5. Contenuti in stile Tik Tok per la formazione professionale
In vista del prossimo anno, le aziende devono continuare ad adattare i contenuti formativi se vogliono soddisfare le esigenze in costante mutamento. Quest’anno c’è stata una forte spinta a trasferire tutto nello spazio virtuale ed è l’occasione perfetta per riflettere se non sia meglio offrire contenuti sotto forma di brevi video, pillole di formazione “super concentrate” in formati che ricalcano i social media o quiz rapidi. Stiamo assistendo a una forte ascesa dei contenuti “edutain”, a metà strada tra formazione e intrattenimento, utilissimi per memorizzare le informazioni.

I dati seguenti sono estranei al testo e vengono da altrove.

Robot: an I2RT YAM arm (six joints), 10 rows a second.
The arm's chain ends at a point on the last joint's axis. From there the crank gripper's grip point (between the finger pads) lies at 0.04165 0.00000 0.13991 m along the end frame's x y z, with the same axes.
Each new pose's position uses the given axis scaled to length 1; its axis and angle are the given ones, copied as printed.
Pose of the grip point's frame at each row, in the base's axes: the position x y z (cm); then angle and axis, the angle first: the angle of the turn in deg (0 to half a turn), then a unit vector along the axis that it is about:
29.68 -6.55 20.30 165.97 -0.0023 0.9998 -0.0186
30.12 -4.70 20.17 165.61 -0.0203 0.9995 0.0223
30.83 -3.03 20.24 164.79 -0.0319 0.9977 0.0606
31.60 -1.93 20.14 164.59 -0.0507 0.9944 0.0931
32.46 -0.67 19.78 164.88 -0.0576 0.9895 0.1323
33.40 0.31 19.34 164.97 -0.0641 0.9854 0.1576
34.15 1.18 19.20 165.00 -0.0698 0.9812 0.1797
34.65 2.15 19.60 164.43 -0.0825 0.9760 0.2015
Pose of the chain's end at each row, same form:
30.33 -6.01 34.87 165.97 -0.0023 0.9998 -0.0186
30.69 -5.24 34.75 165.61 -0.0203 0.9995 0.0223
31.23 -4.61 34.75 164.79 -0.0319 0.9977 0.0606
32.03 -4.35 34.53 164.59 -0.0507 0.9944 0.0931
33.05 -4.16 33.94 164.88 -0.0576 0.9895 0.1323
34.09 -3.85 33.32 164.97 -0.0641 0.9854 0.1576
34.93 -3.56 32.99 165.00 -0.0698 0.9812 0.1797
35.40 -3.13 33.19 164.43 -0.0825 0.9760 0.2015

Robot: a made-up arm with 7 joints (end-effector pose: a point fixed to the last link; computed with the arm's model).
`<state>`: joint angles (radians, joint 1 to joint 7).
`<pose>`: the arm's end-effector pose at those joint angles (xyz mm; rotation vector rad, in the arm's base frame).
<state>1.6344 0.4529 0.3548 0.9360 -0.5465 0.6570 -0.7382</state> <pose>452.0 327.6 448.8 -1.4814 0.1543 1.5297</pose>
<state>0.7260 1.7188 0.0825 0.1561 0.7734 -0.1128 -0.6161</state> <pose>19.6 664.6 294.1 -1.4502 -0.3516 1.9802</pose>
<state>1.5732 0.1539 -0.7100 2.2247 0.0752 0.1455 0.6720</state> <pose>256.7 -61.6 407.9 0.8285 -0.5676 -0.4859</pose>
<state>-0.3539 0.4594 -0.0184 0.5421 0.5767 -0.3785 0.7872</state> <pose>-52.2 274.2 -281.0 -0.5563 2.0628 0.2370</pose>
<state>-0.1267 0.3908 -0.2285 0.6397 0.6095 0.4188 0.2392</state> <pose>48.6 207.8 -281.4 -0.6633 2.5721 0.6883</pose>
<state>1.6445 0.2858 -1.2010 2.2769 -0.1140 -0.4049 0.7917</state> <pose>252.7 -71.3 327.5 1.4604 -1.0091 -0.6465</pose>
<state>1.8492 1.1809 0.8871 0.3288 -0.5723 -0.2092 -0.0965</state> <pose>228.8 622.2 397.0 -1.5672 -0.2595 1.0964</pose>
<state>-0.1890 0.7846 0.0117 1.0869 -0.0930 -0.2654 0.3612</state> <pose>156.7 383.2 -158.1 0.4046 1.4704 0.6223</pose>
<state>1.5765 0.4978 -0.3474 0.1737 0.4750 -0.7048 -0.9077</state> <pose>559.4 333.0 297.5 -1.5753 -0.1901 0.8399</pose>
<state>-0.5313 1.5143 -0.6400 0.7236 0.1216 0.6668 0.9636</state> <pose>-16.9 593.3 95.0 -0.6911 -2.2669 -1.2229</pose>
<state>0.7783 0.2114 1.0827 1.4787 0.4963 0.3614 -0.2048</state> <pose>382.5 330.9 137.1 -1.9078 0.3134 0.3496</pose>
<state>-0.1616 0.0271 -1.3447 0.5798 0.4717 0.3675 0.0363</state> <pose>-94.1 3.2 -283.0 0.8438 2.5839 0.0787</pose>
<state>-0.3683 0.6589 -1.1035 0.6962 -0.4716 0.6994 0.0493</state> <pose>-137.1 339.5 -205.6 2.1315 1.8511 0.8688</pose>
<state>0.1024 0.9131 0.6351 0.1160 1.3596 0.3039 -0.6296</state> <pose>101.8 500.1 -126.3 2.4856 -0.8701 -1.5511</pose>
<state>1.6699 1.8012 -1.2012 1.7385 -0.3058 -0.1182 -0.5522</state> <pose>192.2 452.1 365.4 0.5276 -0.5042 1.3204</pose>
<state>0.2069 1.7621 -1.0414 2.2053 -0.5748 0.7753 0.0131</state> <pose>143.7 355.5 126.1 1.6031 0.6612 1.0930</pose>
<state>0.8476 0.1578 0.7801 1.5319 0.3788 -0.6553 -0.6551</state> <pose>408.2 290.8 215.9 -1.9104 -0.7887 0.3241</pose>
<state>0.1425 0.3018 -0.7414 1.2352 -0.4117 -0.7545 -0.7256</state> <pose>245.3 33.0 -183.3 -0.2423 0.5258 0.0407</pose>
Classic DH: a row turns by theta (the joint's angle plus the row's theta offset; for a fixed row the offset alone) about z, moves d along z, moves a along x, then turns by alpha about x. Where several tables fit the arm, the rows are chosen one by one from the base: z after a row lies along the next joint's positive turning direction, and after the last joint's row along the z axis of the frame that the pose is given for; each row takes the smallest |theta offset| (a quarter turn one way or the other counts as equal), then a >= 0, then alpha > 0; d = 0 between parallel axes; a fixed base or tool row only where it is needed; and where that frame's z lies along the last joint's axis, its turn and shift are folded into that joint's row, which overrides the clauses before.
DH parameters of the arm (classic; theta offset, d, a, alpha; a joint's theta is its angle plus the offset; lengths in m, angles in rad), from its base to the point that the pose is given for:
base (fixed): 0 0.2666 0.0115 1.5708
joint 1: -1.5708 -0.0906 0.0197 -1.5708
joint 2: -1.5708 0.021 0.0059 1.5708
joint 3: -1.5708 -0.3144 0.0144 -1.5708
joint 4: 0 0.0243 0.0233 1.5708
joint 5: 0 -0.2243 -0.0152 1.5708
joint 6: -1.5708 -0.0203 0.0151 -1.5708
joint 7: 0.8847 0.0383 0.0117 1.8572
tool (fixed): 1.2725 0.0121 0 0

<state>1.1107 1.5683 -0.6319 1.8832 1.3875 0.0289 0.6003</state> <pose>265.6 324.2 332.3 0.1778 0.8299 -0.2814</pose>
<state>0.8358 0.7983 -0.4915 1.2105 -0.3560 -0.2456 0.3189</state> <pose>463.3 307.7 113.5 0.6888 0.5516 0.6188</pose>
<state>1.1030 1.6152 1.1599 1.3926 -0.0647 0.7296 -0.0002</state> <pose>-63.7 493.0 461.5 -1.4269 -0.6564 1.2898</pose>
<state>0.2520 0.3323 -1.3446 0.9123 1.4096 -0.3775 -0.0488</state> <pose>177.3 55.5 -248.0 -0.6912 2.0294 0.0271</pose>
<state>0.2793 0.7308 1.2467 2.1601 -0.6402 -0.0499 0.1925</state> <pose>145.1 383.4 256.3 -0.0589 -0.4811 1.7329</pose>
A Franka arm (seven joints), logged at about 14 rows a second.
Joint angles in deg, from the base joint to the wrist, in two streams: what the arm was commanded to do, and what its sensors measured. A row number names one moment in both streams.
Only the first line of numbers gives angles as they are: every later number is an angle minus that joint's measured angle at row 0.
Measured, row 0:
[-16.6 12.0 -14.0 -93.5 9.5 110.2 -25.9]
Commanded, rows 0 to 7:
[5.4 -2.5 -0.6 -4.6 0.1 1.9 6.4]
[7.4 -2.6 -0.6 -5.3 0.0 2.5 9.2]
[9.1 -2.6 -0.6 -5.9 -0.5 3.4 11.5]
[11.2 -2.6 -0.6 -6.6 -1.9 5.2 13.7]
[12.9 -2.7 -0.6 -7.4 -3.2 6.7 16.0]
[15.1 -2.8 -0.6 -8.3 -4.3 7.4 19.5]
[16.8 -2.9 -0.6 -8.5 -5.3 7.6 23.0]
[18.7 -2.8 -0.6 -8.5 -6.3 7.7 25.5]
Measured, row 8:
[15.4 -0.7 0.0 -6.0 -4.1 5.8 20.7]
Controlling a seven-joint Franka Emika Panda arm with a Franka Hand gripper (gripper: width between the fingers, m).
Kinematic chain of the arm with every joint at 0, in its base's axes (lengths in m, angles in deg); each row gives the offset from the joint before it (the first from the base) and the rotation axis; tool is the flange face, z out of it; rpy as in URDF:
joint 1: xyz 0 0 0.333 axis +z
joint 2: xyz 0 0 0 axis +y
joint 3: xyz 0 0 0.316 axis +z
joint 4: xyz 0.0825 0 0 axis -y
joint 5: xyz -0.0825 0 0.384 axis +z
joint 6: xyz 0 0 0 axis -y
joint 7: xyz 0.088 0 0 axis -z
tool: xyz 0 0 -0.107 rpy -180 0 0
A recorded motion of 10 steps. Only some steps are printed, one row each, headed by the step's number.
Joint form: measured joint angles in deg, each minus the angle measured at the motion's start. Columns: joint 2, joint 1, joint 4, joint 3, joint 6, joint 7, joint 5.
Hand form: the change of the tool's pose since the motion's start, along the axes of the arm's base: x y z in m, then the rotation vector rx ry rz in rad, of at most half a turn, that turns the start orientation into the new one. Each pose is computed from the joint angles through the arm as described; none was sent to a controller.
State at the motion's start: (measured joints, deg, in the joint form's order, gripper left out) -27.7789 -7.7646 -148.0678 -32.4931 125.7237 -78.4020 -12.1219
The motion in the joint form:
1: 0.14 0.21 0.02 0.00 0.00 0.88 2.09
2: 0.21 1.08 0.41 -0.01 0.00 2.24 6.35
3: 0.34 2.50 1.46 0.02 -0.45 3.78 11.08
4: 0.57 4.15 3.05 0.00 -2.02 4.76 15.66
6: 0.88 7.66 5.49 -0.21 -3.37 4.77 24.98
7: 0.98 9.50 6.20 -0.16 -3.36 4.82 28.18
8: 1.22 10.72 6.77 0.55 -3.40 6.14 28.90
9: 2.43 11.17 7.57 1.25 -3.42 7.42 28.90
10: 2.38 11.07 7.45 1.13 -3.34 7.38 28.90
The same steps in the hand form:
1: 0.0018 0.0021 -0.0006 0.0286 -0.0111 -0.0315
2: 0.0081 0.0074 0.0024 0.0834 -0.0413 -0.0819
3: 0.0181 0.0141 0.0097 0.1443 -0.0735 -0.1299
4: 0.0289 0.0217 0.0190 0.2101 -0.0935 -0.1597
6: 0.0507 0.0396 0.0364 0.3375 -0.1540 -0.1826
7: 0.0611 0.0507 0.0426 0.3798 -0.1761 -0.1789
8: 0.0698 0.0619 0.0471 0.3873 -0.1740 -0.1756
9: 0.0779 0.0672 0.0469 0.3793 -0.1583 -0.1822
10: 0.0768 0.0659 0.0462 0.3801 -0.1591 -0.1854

6. Deglobalizzazione: una realtà ineluttabile
Se da un lato ci sentiamo tutti più connessi con partner stranieri grazie all’impennata degli strumenti collaborativi, dall’altro è probabile che le cose cambino nel 2021. Tra le aziende c’è una tendenza sempre più diffusa a lavorare a un livello più locale. Il coronavirus ha già avuto un enorme impatto sulla filiera mondiale e questo ha incoraggiato lo spostamento dal piano globale a quello domestico. Spostando le operazioni produttive da stabilimenti esteri a stabilimenti locali, l’Hr avrà molti ostacoli da superare. Questo cambiamento implica la necessità di assumere persone che riempiano i posti vacanti nelle sedi locali, con un conseguente aumento delle attività di recruiting e onboarding. Queste nuove assunzioni implicheranno a loro volta un impegno molto gravoso dal punto di vista formativo, perché spesso si richiede esperienza precedente in un ruolo simile, cosa che però è quasi impossibile in questo caso, trattandosi di attività eseguite soprattutto all’estero: il potenziale skill gap è dietro l’angolo. Per aiutare a colmarlo, è probabile che le aziende guardino al proprio interno. Infatti, da una recente indagine Cornerstone è emerso che, secondo la metà dei dirigenti, lo sviluppo dei talenti interni sarà il mezzo principale per permette all’azienda di colmare il divario di competenze nei prossimi anni.